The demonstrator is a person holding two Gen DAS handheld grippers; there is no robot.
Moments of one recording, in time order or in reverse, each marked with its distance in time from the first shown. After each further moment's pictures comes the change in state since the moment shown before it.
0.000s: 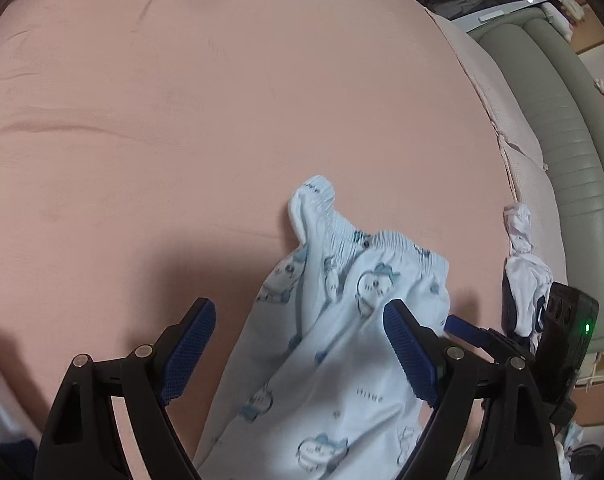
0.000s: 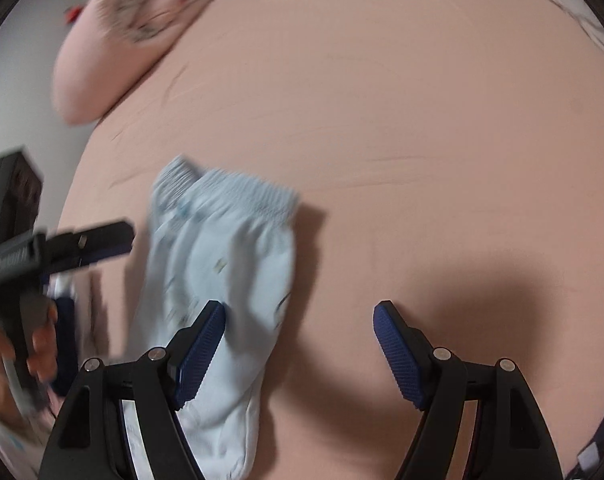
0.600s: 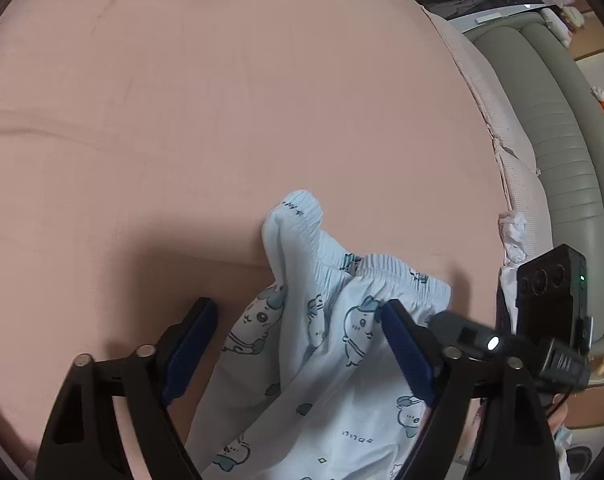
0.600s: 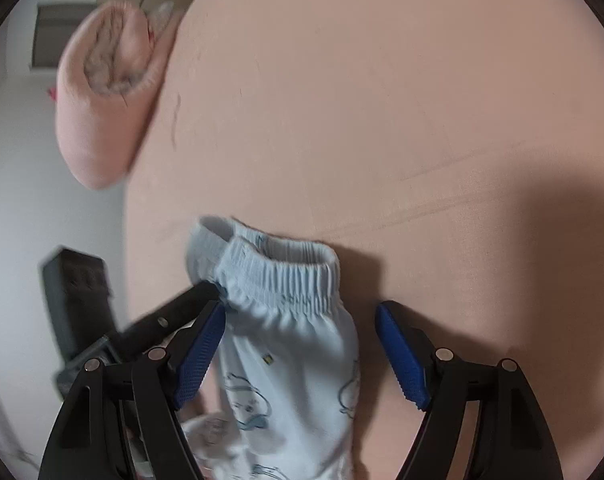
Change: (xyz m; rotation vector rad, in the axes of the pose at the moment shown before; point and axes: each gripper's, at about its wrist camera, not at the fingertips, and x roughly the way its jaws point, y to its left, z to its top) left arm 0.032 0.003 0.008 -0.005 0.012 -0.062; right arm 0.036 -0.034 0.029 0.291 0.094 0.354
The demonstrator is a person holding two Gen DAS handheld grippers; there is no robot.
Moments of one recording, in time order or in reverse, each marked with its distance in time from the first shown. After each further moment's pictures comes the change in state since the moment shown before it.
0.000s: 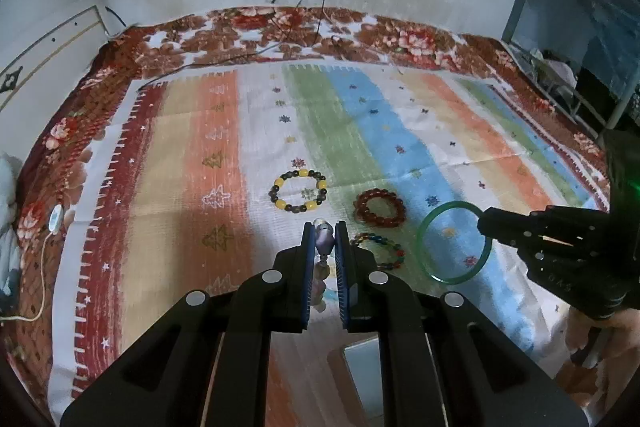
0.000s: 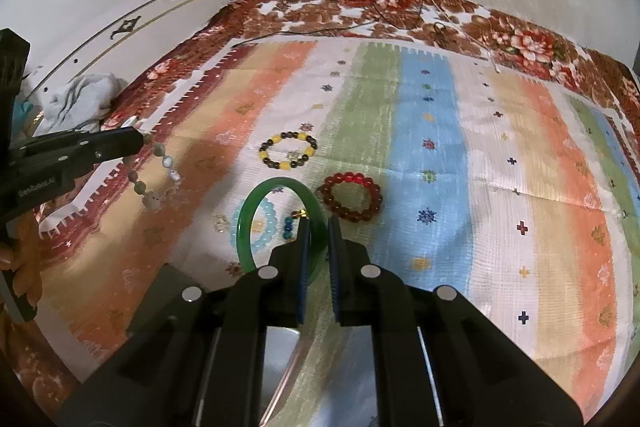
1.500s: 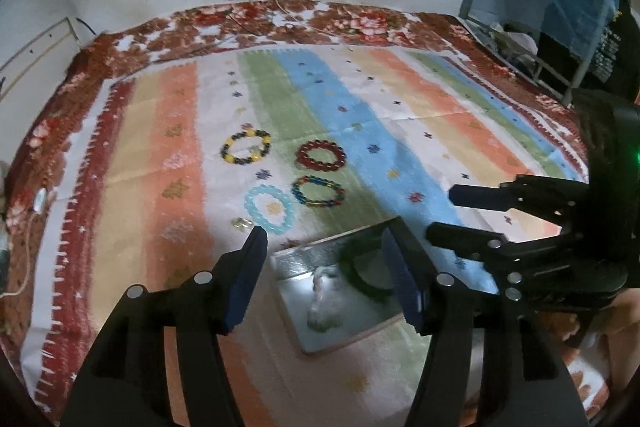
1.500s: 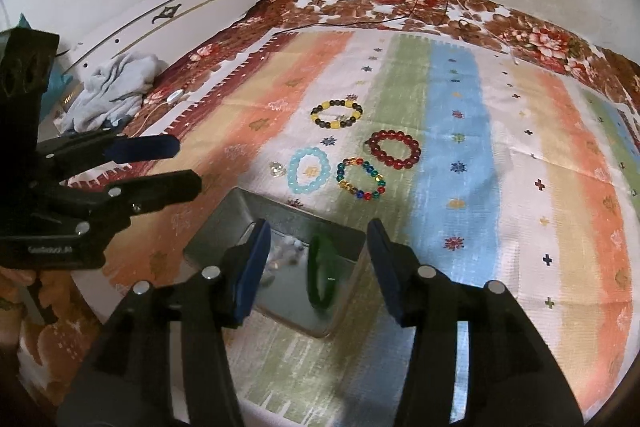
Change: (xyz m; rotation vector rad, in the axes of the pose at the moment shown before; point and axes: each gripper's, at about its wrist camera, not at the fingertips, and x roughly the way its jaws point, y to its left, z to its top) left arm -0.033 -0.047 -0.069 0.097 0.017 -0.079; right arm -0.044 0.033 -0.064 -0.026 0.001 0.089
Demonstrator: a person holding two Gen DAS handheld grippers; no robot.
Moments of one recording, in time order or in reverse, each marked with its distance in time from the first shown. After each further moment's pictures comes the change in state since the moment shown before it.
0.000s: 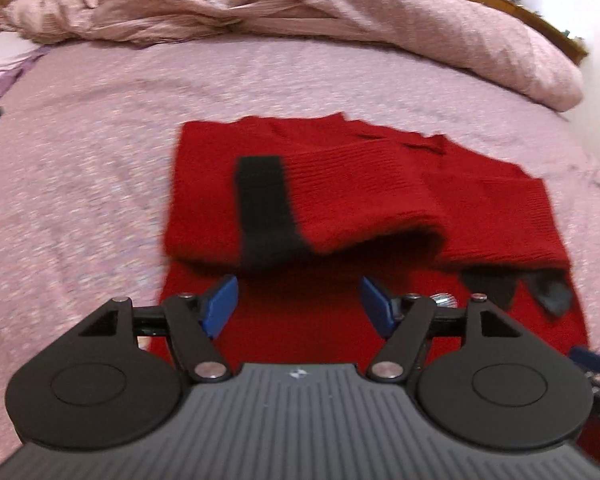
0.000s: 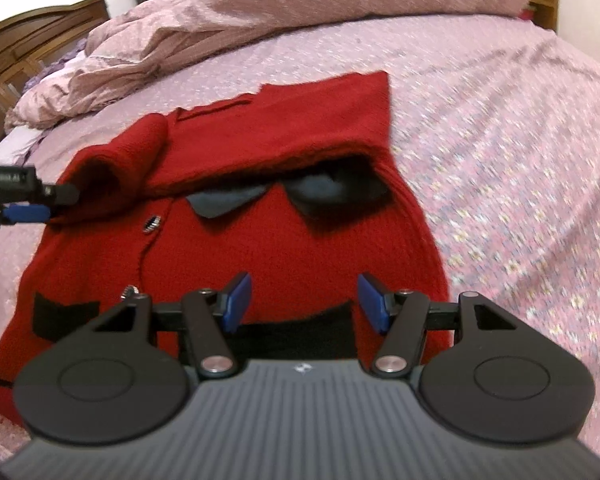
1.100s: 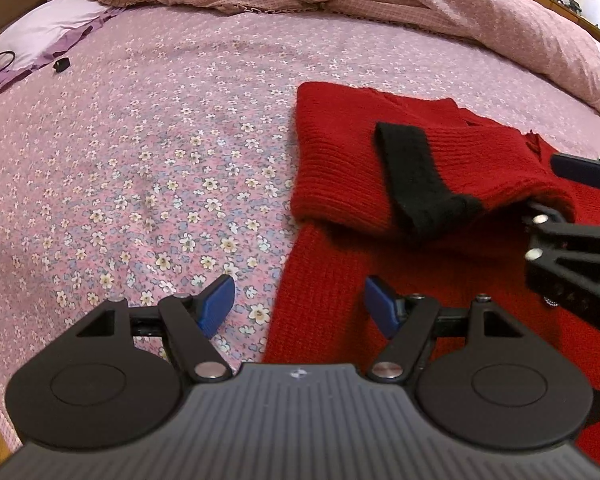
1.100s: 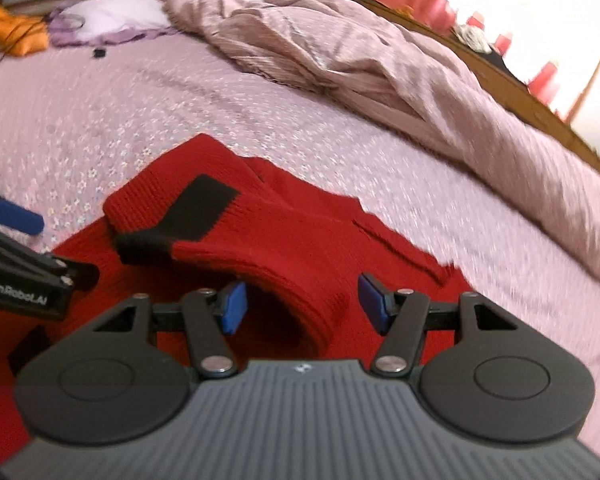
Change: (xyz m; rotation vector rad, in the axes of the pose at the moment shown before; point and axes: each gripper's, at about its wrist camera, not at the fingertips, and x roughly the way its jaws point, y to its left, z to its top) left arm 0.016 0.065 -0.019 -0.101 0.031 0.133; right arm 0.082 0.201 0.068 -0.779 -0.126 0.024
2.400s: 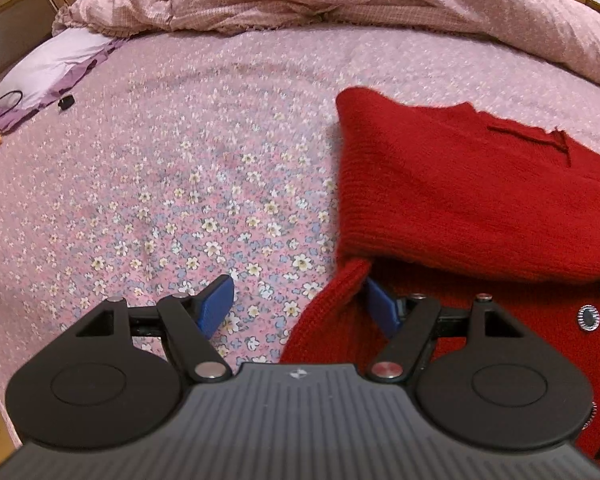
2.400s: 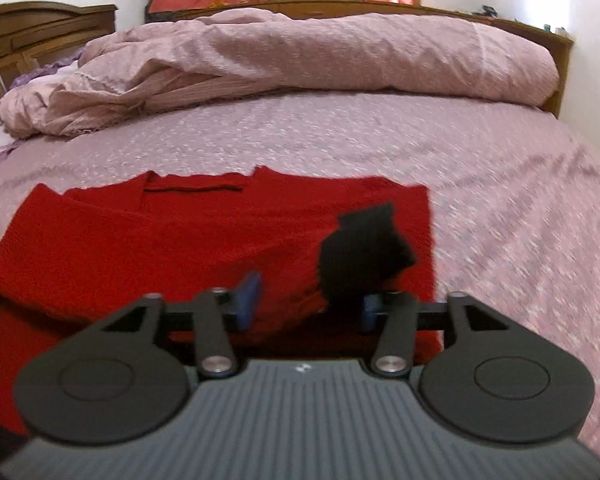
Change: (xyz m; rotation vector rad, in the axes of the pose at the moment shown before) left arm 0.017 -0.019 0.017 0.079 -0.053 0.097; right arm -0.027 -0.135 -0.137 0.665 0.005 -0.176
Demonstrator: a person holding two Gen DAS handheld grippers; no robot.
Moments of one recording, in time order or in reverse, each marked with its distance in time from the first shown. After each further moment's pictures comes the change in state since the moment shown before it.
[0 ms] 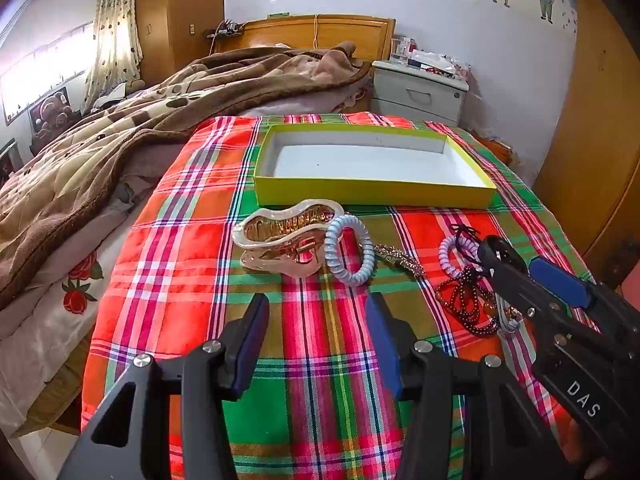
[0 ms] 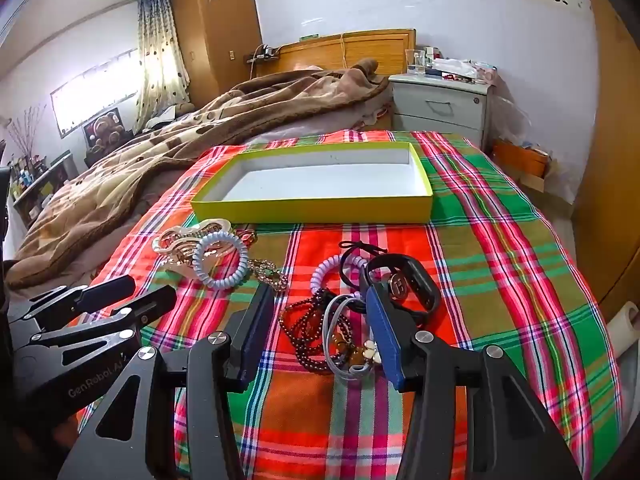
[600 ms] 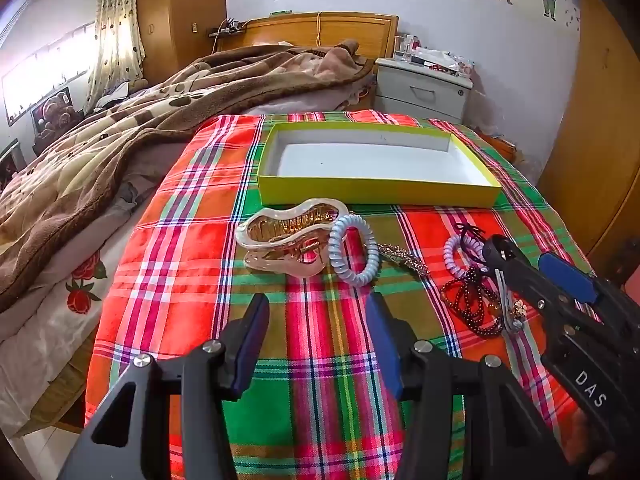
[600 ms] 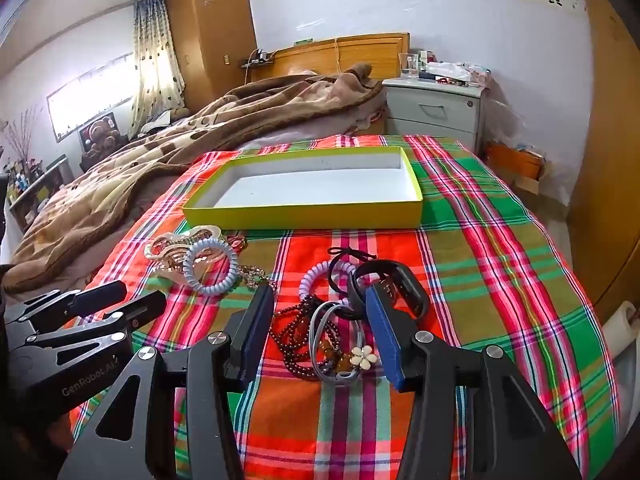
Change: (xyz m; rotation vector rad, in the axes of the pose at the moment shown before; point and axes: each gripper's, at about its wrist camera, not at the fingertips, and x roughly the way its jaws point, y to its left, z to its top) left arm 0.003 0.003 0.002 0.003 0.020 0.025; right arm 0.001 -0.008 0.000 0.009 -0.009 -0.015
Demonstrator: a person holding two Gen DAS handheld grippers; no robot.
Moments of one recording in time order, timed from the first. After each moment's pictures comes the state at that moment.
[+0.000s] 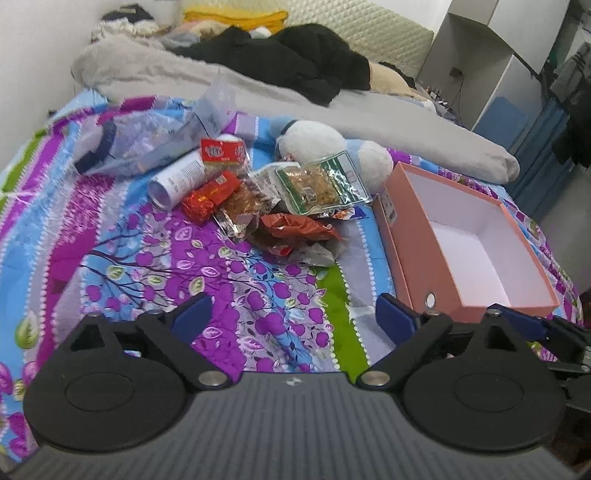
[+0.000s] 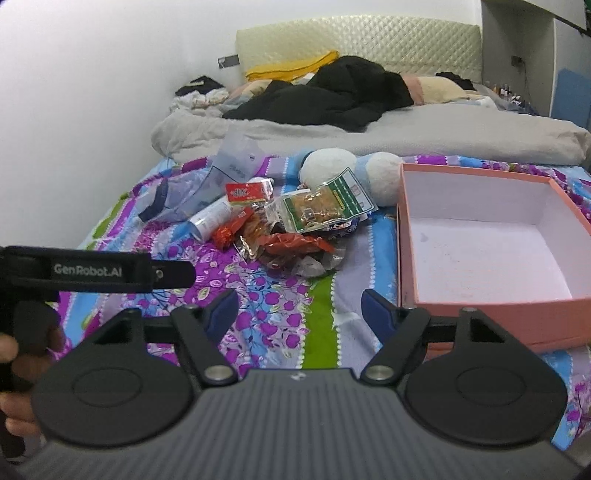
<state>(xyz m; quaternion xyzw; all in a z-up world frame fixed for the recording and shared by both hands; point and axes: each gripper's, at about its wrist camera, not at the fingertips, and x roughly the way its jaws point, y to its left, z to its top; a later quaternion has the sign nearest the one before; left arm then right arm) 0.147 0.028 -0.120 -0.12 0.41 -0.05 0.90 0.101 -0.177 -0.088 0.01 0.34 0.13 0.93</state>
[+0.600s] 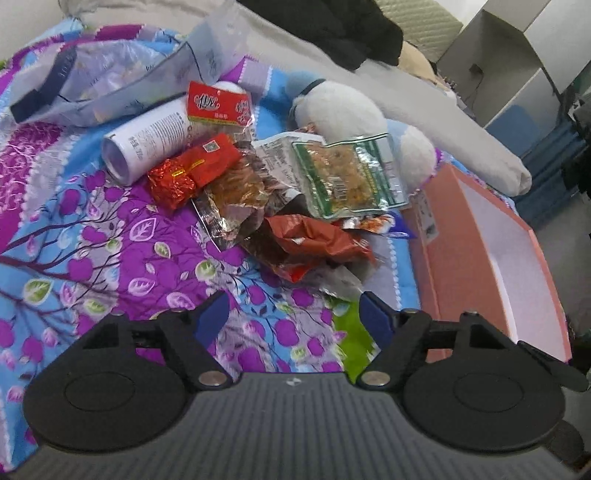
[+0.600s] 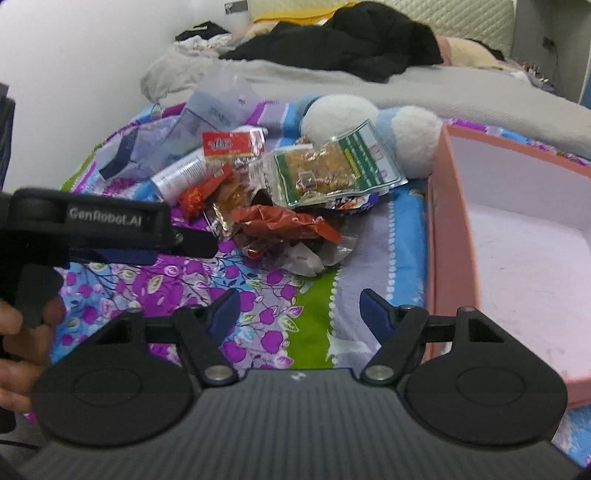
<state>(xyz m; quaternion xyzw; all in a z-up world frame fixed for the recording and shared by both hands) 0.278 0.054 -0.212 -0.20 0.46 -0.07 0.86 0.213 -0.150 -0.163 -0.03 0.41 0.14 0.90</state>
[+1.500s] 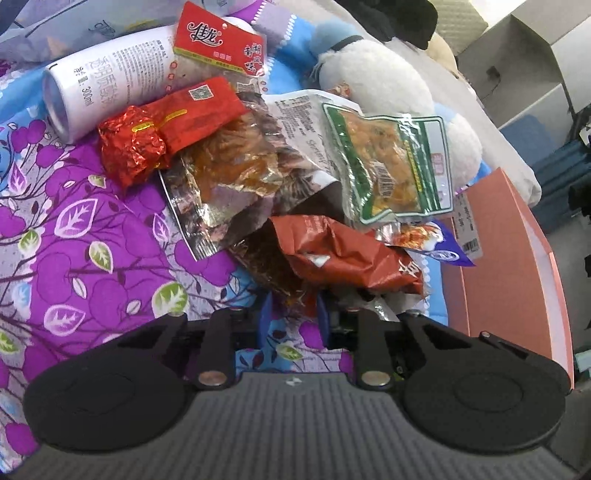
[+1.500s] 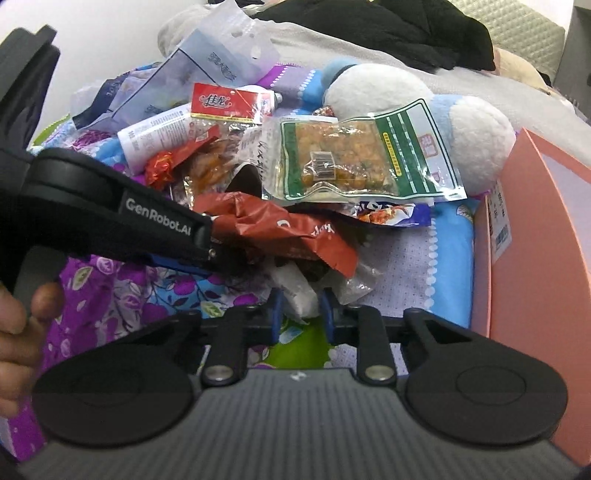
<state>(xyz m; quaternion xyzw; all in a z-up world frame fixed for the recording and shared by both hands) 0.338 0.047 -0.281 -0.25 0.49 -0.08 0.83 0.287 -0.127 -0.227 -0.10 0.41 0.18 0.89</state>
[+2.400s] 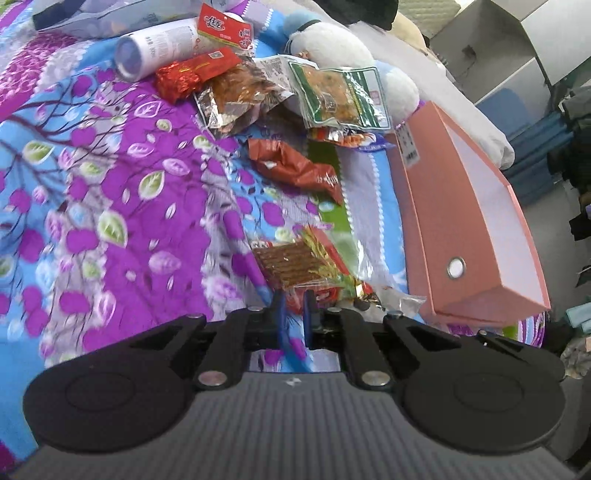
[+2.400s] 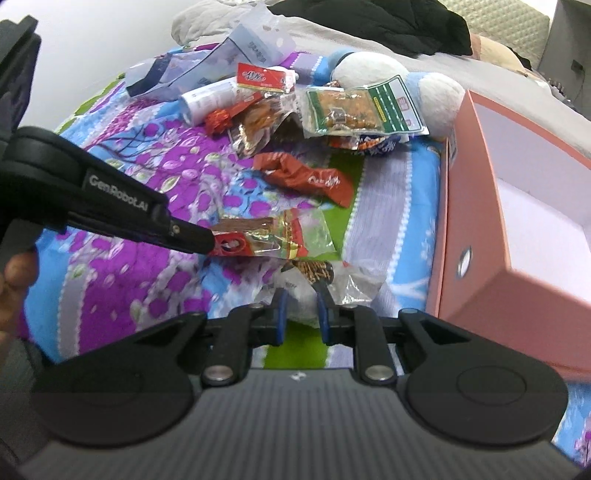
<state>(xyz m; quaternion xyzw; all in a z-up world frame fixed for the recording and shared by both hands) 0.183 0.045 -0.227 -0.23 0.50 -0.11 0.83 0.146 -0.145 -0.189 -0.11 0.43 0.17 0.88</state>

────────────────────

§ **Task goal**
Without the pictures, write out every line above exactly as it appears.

§ **Solution for this exercise**
The demonstrator is a person holding two Gen DAS handheld grippers; there is no robot.
Moments of one recording, in time order or in reverse, each marked with its distance in time from the first shown. After each further moment's pictures comes the change in state since the moment shown before it.
0.000s: 
0.000s: 
0.600s: 
0.600s: 
Change: (xyz m; rotation vector rad, in the axes of the pose at the moment shown before; point and axes: each gripper's, at about its wrist camera, not at the fingertips, and x roughly the way its jaws point, y to its left, z to its top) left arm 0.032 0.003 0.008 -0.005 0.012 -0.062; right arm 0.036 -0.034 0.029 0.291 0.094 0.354
The demonstrator is a person holding two Gen DAS handheld grippers; there is no robot.
Moments of one recording, in time order or in reverse, each marked with its distance in time from the first shown. After each further moment's pictures comes the change in state since the moment shown before it.
0.000s: 
0.000s: 
1.500s: 
1.500s: 
Change: (xyz m; rotation vector rad, in the axes of the pose at the moment shown before; point and axes: each gripper's, at about its wrist camera, not at the fingertips, and x roughly the way its jaws point, y to its left, z to its top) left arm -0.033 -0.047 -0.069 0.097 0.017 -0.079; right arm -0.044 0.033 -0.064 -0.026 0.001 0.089
Demonstrator: a person holding two Gen DAS handheld grippers; no robot.
Moments of one recording, in time order or in reverse, each marked with its distance in time from the first shown. After each further moment's pictures comes the change in state since the moment shown before it.
0.000s: 
0.000s: 
1.100s: 
1.100s: 
Change: (xyz m; rotation vector rad, in the axes of the pose at the moment shown before; point and axes: each gripper's, at about its wrist camera, not at the fingertips, and x roughly the way its jaws point, y to its left, z to its top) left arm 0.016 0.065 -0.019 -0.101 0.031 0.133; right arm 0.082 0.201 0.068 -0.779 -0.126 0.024
2.400s: 
2.400s: 
Change: (xyz m; rotation vector rad, in the axes of the pose at the moment shown before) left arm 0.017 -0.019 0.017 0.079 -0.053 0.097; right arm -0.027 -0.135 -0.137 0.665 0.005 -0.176
Demonstrator: a person holding two Gen DAS handheld grippers; no robot.
Moments of one recording, in time order or in reverse, each marked with its distance in time from the first shown. After each further moment's pictures comes the change in state since the moment shown before it.
[0 ms] 
[0 ms] 
[600 ms] 
[600 ms] 
Change: (xyz m; rotation vector rad, in the axes of the pose at the moment shown before; point and axes: each gripper's, at about its wrist camera, not at the fingertips, and x roughly the way its jaws point, y to its left, z to its top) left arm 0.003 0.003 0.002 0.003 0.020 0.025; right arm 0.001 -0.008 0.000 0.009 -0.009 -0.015
Demonstrator: a person holding two Gen DAS handheld grippers; no robot.
Moments of one recording in time order, timed from the first. After each moment's pictures comes the state at that moment.
[+0.000s] 
[+0.000s] 
<state>(xyz m; quaternion xyzw; all in a z-up world frame fixed for the recording and shared by both hands; point and axes: each gripper's, at about its wrist camera, not at the fingertips, and x roughly the way its jaws point, y to its left, z to its top; a later quaternion has the sign nearest the one before; left arm then right arm) 0.147 0.028 -0.120 -0.12 0.41 -0.05 0.90 0.101 -0.177 -0.088 0.01 0.34 0.13 0.93</state>
[+0.600s] 
[+0.600s] 
<state>(xyz m; quaternion xyzw; all in a z-up world frame fixed for the recording and shared by both hands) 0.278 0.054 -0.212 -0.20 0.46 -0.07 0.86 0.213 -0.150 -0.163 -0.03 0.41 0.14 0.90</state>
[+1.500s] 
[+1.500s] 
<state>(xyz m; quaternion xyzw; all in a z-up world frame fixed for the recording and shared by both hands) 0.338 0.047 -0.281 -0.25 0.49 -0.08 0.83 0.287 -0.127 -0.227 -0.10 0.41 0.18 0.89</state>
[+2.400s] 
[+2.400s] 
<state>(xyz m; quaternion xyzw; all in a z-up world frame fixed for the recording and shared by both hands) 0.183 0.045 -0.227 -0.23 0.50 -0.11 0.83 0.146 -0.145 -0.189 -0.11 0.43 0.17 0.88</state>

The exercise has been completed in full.